I got a link in my e-mail to an interesting article. Victories for Liberty Outweigh Tuesday’s Losses. You should read the whole thing but near the bottom of the article this caught my eye.
…after the attacks on the grassroots of the party launched by the Romney campaign, party leaders and special interests, in many ways a Romney defeat is a victory for Liberty Republicans. In the long term it may benefit us more than defeating Obama would have. The party establishment and the special interests which back them placed all their bets on Romney and his failure was their failure as well. They have lost credibility with all the grassroots groups in the party and they are saddled with the blame for the abuses of power and bad choices which led to this debacle. Now everyone knows what we have known for years. If the Republican Party is to survive it needs a substantive change of leadership and a return to principles which can win elections.
After this election it is much more likely that our next presidential nominee will have strong liberty principles and Rand Paul’s stock as a presidential contender is way up. We should also expect to see the party distance itself from single issue voters on the religious right and a deemphasis of divisive social issues. This might well be the jolt the party needs to become the fiscally conservative and socially tolerant party which it needs to be in order to win and if it doesn’t happen quickly, we’re here to give change a push.
Amen brother. Amen.
Comments
10 responses to “Republicans Lost – Liberty Won”
Yeah, right.
Sure.
So, who do you think will be the next “World Power”?
I’m voting for China. Maybe India. But we’re done. Sorry.
Kathy,
I wouldn’t bet on it. From the inside you imagine – how could any place else be worse?
From the outside – boy those guys are bad. But these other guys are worse.
I could live in China. Not happily, but not unhappily either. India, not so much.
But if America becomes America again, yes, here is where I’d chose.
Simon, you underestimate the new Democrat party. They now stand for millions of pages of “discretionary” regulation. Regulations which cannot be complied with. Meaning, if you want to do anything in this world you have to have a powerful “mentor” or plenty of ready cash with which to pay off the regulators who have the “discretion” to let you off the hook. True, there’s always been some of that, but there have always been places one could go to escape it. But now it’s wholesale on the part of the Feds–no escape–and it’s a self-reinforcing institution.
If the Democrats manage to keep the system through the upcoming fiscal crisis (granted, that’s a sizeable if), you might end up re-thinking your stance that freedom in the bedroom is more important than economic freedom.
[…] I am too exhausted by politics to have anything to say, and I’m delighted that M. Simon has taken up the […]
Neil,
I know what is coming. The Ds are going to strangle the economy. OTOH the Rs want to put every offender of their moral code they can find in jail.
Tough choice.
The Rs scare more people than the Ds do. The dopers or former dopers. Now 50% of the population. Women who have had abortions (20 to 30 million).
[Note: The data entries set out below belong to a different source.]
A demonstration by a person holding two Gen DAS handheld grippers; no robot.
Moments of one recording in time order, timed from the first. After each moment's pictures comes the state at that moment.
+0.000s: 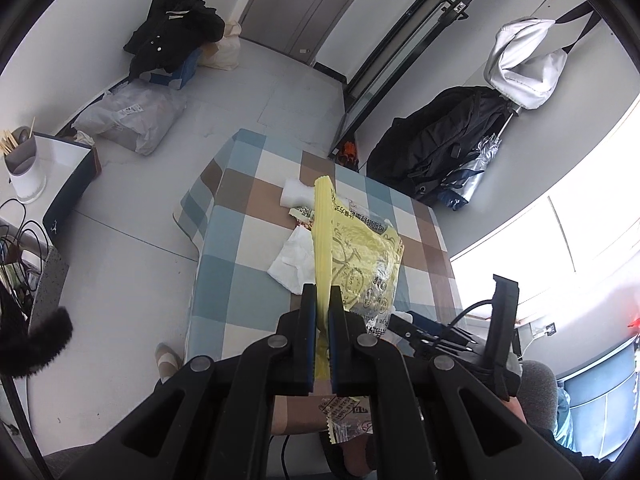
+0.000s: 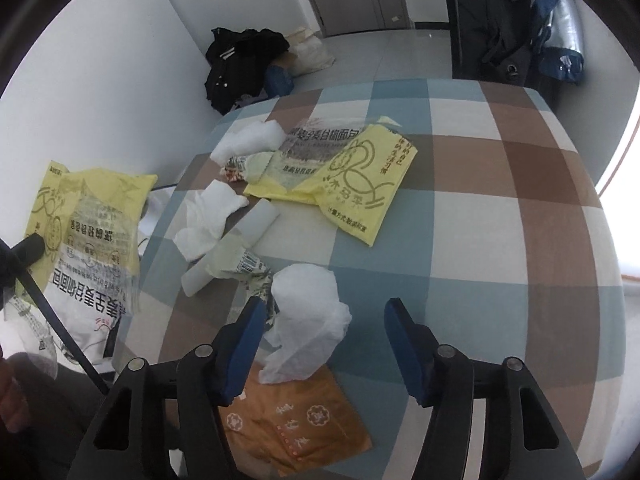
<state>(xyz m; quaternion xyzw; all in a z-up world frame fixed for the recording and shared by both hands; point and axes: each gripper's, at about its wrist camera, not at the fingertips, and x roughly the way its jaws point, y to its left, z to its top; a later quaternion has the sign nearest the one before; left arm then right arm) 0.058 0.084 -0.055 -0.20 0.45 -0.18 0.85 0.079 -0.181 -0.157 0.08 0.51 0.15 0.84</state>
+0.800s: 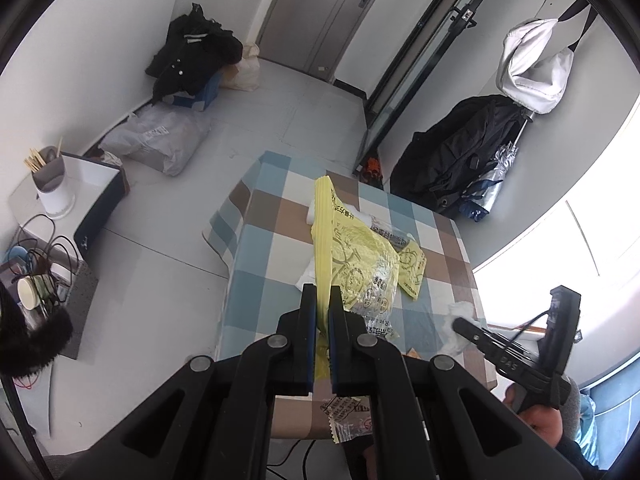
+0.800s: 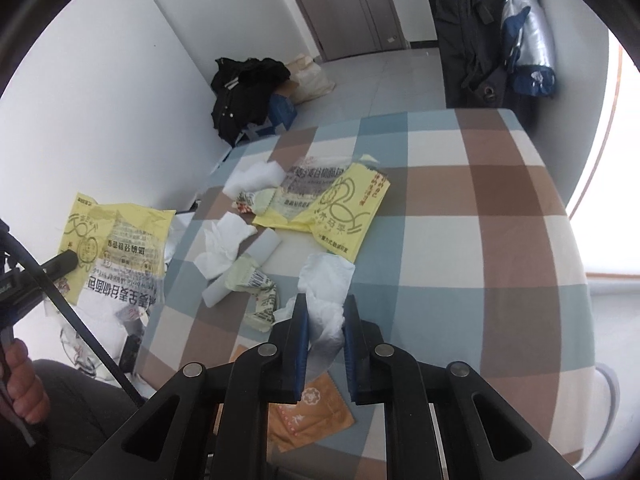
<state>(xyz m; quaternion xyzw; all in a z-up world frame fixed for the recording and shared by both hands) 0.045 0.090 -0.039 -0.17 0.43 -0.13 0.88 0.050 -0.217 -0.114 0.11 0.45 0.15 0.87</state>
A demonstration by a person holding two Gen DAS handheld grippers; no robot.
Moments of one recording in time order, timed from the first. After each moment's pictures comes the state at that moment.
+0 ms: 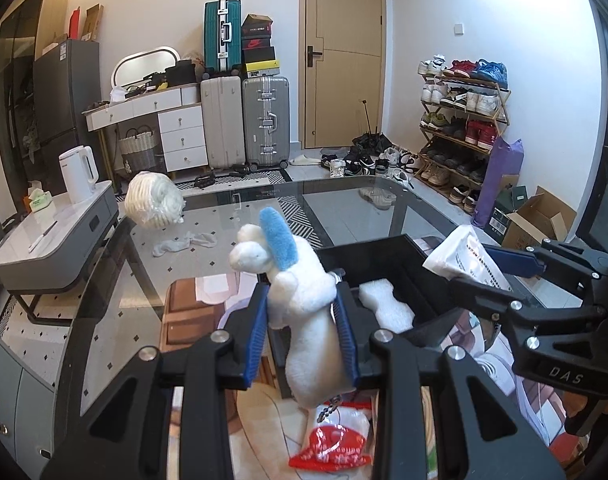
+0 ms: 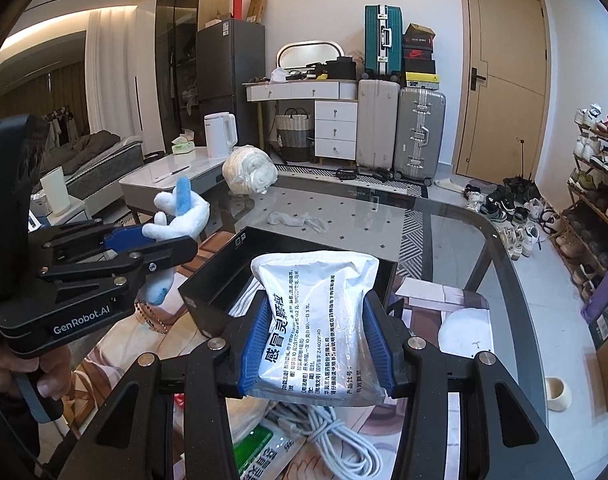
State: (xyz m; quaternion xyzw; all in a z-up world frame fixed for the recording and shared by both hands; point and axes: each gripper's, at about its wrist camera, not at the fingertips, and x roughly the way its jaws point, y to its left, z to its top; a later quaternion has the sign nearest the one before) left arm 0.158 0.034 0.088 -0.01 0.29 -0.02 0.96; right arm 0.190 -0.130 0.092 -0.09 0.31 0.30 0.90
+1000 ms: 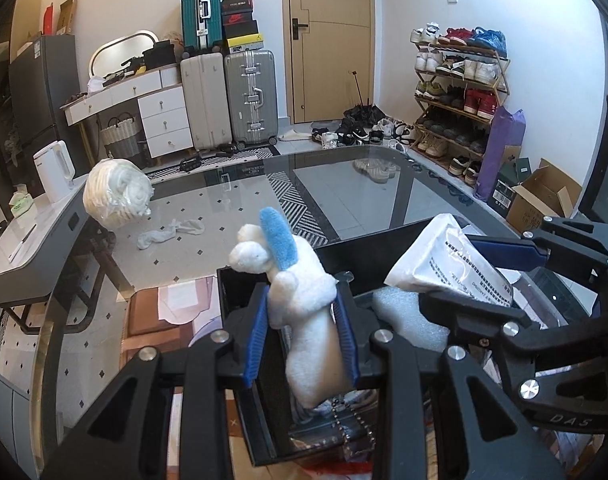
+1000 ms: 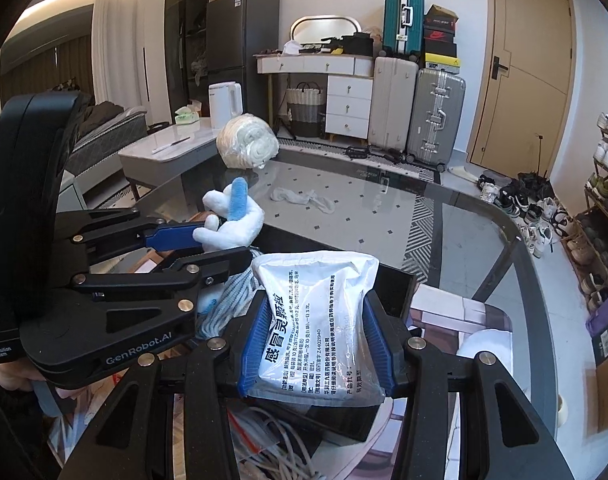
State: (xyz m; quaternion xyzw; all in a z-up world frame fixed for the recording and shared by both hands) left arm 0.236 0.025 0.048 0.02 0.33 -0.03 0.94; right arm 0.258 -0.095 0.059 -0.13 0.35 0.32 0.87
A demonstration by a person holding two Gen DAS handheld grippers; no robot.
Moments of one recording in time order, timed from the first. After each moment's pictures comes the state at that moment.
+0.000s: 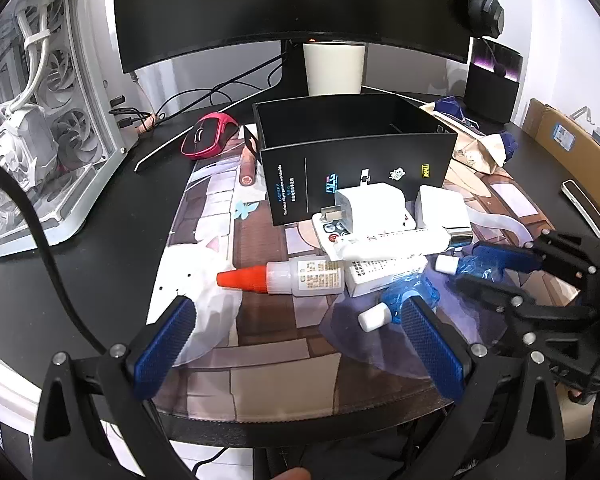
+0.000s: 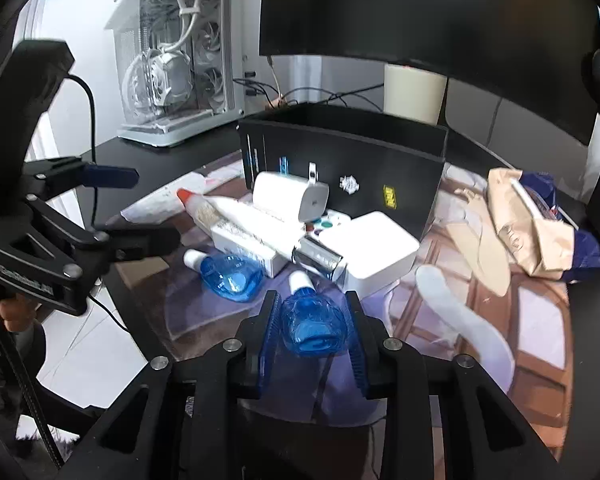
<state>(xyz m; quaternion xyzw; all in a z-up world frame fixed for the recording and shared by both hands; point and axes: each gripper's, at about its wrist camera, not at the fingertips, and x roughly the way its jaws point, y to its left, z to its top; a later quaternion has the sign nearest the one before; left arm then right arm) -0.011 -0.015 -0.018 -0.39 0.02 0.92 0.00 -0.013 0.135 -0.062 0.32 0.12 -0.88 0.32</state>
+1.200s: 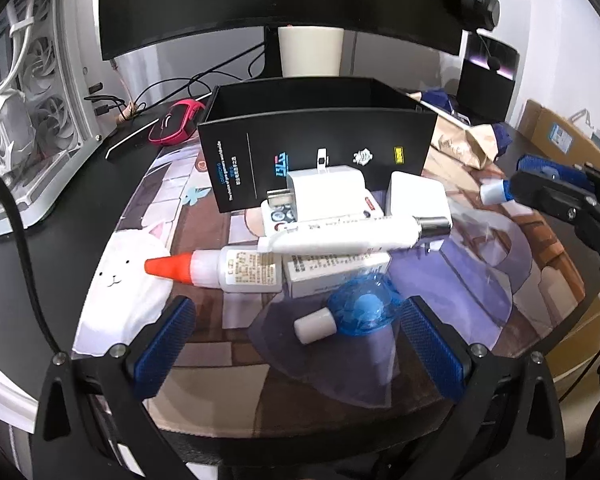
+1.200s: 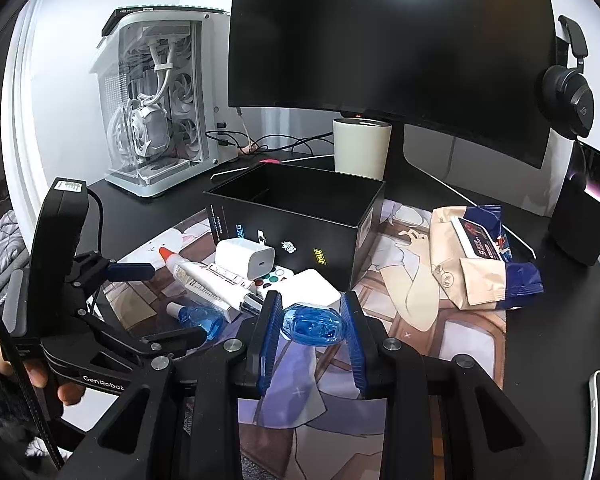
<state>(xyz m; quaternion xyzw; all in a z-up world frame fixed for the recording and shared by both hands) -0.023 0.018 -0.043 -0.38 -0.01 0.93 0.01 -0.020 0.177 -0.015 0.27 0.09 -0.91 0.29</state>
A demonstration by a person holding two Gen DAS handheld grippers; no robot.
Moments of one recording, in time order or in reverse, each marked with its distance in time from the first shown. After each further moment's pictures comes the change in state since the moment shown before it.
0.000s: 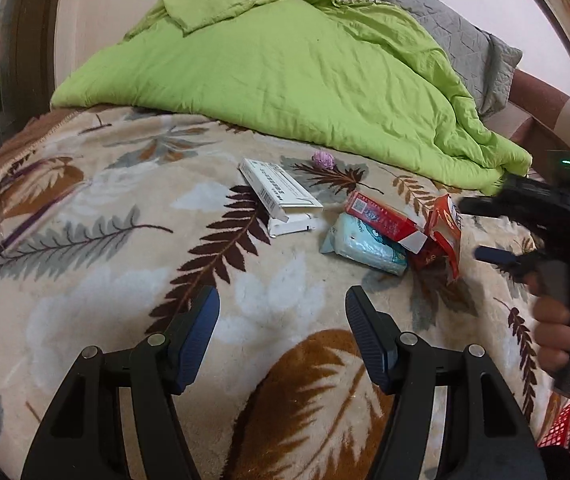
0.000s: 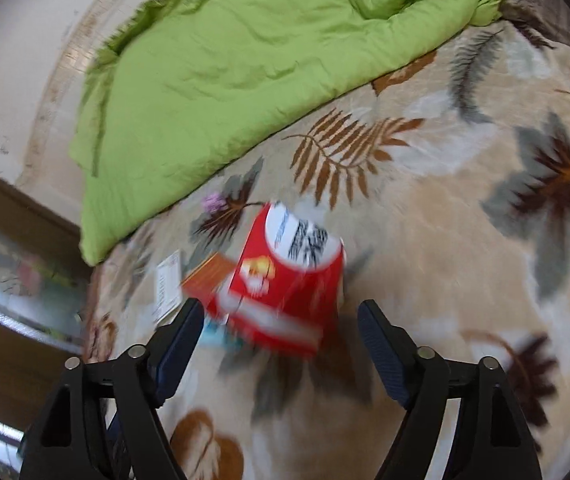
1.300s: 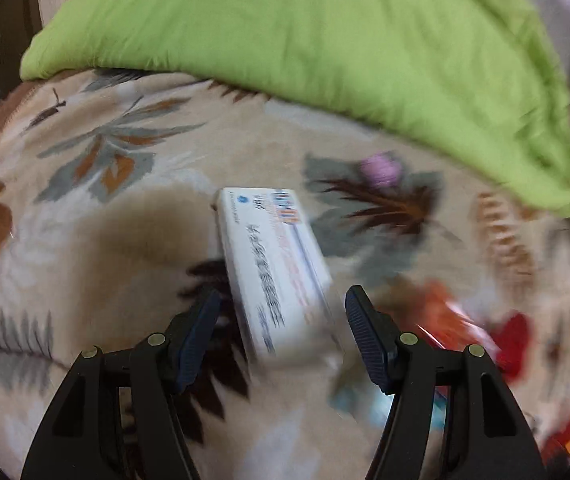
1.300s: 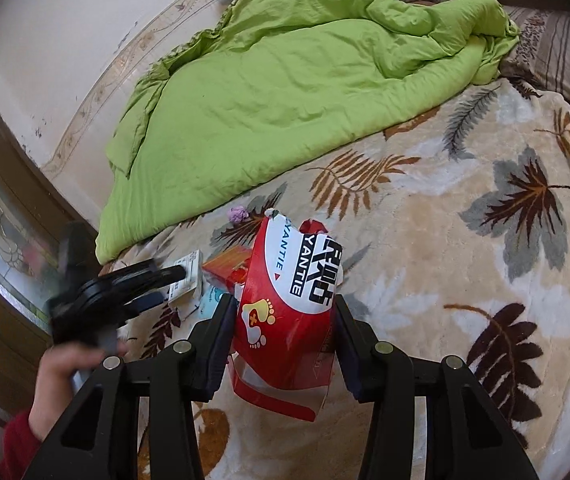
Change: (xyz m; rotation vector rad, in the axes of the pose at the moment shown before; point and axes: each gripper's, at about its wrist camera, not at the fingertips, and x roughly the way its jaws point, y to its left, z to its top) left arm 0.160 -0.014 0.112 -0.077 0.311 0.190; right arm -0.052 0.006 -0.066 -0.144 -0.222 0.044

And even with all that it was close.
Nice superficial analysis. However, when you look at the numbers, what you find is that running liberal-lite simply convinced a lot of conservatives not to bother showing up.
Bring on the Apocalypse. Dopers make much easier targets.
SDN,
My friend according to election result, in the Dope Wars the dopers are winning.
BTW I didn’t like Romney either. So I voted for Johnson.
But I do applaud conservatives who are conserving the Progressive reforms of the early 1900s and onwards. The conservatives of 1900 thought that the Federal Government didn’t have the power. Ever notice a Dope Prohibition Amendment? Me either. But thank you for your staunch support of Constitutionalism. What ever would the Democrats do without you?
Neil,
You can’t keep one freedom without keeping the other. As soon as you go down the “Government should …” route you have opened the floodgates.
The Ds then counter with “No I think the government should…” and its off to the races. Because you have already conceded “Government should”.
I have given up arguing that “government should not”. I think Johnson’s 1% constituency is about accurate for the number of people who actually believe that and are willing to act on it. It’s a loser.
What we CAN do is to argue for Federalism, for space in which different people can emphasize different things, and still live together. What that does is to short-circuit the Washington bidding process by which socons and progs trade off restrictions on freedom.
Every conversation I’ve had on the subject with a socon has lead me to believe they will accept that compromise. They believe firmly that their ways are winning ways and that they can out-compete everybody else if given the opportunity. They also realize they’ve lost the fight in Washington. They don’t even *want* to deal with Boston and L.A., so long as they can have it their way in Idaho. Fine. Let them try, so long as I can move to another state. That 20 to 30% of the electorate can be convinced.
I’ve never had such a conversation with a “progressive”. Not once. They’ve got the totalitarian disease, and they’ve got it bad. Actually, they spend an inordinate amount of mental effort on the doings of those “sloped foreheads” in Idaho. Everybody has to do it their way, or else. I think it’s at least in part because they know that their envy-based economic policy is not a winning formula. Whatever the reason, that is 30% of the electorate that cannot be convinced.